The absolute worst AI detection tool we tested was Merlin AI, whose scores bore very little resemblance to how the writing examples were produced. My factual article resulted in a score of 40% AI, so it did at least consider it to be slightly more human than the GPT version, which scored 78%. When it came to detecting AI fiction, it was completely off-beam. ChatGPT's story returned 45% AI-generated, while the preface to the "Hitchhiker's Guide to the Galaxy" was, in Merlin's opinion, 97% AI-generated, which is quite a feat for a book published in 1979.

Methodology

Close up picture of a woman's hands typing on a laptop

PeopleImages.com - Yuri A/Shutterstock

We only tested text-based AI detection tools, although similar image and video tools are also available. We focused on products that were free to use, although all came with advanced paid options. We used four pieces of text; two were factual articles, and two were pieces of fiction. For the factual content, I used the words from my entirely human-written LinkedIn article. I then generated an article of similar length with the same title on ChatGPT.

To see how good the tools were at spotting original fiction and AI-generated stuff, I used the preface to Douglas Adams' "Hitchhiker's Guide to the Galaxy." Then I took the first eighteen words ("Far out in the uncharted backwaters of the unfashionable end of the western spiral arm of the Galaxy...") and told ChatGPT to use them as a starting point for the first 600 words of a sci-fi novel. I removed any framing text around ChatGPT's answers but did not make any other changes.

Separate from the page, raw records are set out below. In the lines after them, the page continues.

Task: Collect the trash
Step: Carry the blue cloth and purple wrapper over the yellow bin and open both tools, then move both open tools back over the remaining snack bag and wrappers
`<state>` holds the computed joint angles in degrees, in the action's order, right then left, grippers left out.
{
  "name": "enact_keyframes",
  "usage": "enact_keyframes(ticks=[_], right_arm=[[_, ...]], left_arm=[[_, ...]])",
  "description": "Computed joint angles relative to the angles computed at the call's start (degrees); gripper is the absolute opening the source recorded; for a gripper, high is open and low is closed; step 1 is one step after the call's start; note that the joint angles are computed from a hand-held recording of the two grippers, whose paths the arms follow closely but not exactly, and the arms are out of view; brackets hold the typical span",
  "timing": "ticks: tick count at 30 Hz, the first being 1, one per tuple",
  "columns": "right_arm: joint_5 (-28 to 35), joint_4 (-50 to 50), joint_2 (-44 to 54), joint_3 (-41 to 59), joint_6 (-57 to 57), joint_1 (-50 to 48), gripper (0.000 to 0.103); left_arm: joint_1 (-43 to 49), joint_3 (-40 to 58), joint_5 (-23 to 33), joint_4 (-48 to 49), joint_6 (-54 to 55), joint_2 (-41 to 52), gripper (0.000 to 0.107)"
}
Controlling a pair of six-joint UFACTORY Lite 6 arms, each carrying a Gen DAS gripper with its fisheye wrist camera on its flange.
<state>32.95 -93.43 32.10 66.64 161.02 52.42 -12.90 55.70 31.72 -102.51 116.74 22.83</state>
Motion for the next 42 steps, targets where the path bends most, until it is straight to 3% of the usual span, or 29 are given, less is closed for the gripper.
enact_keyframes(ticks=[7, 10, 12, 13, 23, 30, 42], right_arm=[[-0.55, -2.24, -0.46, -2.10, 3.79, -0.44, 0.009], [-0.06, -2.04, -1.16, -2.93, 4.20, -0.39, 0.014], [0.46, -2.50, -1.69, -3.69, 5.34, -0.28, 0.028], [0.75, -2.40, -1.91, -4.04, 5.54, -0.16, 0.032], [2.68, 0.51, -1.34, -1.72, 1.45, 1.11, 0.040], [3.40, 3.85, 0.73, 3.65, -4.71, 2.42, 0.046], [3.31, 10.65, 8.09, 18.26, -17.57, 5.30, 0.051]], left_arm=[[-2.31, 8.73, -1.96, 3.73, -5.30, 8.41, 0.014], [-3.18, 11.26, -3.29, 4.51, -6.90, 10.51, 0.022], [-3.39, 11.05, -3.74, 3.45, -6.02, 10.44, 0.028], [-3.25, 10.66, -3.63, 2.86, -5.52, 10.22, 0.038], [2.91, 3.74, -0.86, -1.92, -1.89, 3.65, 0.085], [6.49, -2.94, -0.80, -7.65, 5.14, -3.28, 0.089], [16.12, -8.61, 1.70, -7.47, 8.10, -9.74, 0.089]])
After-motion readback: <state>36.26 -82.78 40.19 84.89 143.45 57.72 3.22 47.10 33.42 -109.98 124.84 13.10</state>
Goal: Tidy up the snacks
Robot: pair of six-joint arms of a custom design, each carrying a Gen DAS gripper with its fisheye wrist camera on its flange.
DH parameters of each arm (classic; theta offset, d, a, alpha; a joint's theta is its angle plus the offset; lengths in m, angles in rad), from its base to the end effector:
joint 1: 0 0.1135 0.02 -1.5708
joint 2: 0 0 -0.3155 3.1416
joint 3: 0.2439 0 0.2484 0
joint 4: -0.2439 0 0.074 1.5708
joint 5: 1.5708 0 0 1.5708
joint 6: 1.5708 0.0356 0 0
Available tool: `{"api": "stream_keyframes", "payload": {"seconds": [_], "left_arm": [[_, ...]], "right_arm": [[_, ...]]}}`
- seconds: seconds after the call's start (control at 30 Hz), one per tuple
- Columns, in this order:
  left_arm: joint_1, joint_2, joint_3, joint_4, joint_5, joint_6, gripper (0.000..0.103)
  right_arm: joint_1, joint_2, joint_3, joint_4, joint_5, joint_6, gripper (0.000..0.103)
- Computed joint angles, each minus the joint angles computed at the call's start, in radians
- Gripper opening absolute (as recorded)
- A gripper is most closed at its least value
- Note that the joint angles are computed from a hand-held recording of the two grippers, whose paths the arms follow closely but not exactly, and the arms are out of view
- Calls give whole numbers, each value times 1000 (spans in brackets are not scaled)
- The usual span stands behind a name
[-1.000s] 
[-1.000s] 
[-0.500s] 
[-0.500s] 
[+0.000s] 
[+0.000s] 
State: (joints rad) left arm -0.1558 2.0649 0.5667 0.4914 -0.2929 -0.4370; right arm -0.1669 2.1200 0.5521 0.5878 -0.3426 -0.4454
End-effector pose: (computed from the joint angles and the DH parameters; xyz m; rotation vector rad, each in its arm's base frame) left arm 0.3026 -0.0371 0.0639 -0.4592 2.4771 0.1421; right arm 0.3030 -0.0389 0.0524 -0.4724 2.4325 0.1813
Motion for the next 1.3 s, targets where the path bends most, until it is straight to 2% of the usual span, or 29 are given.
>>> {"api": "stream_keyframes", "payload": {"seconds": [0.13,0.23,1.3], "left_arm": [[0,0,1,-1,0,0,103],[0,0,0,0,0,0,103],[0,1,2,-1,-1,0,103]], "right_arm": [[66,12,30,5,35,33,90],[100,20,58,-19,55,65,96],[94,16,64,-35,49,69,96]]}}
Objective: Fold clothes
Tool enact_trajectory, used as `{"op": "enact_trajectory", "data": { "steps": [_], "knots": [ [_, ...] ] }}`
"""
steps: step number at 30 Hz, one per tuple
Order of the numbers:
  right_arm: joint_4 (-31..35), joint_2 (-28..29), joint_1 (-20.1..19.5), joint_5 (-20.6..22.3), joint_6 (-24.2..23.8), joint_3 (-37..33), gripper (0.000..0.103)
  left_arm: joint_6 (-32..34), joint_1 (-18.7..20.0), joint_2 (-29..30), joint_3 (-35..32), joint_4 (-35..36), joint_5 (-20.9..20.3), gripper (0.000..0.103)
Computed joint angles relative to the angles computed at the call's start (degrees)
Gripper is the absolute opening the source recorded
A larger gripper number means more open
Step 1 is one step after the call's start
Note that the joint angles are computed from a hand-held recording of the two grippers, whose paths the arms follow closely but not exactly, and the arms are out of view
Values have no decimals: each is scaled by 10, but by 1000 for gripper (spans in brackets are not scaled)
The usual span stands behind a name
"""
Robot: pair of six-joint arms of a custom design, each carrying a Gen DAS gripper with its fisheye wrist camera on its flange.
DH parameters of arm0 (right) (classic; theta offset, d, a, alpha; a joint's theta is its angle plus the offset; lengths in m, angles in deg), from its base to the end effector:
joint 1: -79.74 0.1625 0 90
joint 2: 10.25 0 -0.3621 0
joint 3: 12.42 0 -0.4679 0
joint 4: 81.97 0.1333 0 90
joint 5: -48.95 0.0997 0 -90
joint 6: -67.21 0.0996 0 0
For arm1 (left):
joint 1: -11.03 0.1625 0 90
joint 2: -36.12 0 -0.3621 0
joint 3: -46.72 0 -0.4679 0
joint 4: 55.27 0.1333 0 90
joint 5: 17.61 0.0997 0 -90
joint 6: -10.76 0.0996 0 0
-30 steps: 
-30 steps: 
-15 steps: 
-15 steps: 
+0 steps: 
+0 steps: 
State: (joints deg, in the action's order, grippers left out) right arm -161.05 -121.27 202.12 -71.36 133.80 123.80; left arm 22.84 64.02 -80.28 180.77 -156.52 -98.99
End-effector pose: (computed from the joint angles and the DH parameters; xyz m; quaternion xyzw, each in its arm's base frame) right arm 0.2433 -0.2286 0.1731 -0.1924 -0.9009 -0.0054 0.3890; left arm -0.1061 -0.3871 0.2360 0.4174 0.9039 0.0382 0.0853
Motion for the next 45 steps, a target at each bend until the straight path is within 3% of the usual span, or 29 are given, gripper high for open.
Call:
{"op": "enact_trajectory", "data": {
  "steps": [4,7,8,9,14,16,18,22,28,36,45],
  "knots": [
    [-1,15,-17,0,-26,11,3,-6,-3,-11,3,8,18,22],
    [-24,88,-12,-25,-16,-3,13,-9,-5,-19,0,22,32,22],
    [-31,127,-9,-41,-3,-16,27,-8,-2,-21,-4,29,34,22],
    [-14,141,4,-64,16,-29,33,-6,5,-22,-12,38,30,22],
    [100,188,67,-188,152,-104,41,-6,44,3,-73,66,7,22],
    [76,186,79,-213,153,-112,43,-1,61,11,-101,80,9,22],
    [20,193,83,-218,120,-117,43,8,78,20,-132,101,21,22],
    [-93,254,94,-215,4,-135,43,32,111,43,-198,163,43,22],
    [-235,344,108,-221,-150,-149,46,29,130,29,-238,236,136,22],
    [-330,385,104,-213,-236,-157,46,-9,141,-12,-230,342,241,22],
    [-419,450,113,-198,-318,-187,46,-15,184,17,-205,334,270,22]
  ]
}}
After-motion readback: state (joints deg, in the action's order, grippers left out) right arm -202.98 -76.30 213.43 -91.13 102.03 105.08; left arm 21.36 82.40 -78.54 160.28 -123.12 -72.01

The AI detection tools were scored on their accuracy. I also took into account how easy they were to use and gave higher rankings to tools without overly restrictive limitations on their free plans. In judging the results, we considered that false positives (where human-written text was reported as AI) were a bigger problem than false negatives, where AI content was missed. This is because, as AI models continue to improve, some non-human-generated content is bound to slip through the net, annoying as that might be. However, the consequences of human-written prose being flagged as AI are much bigger and can have serious consequences that may be completely underserved.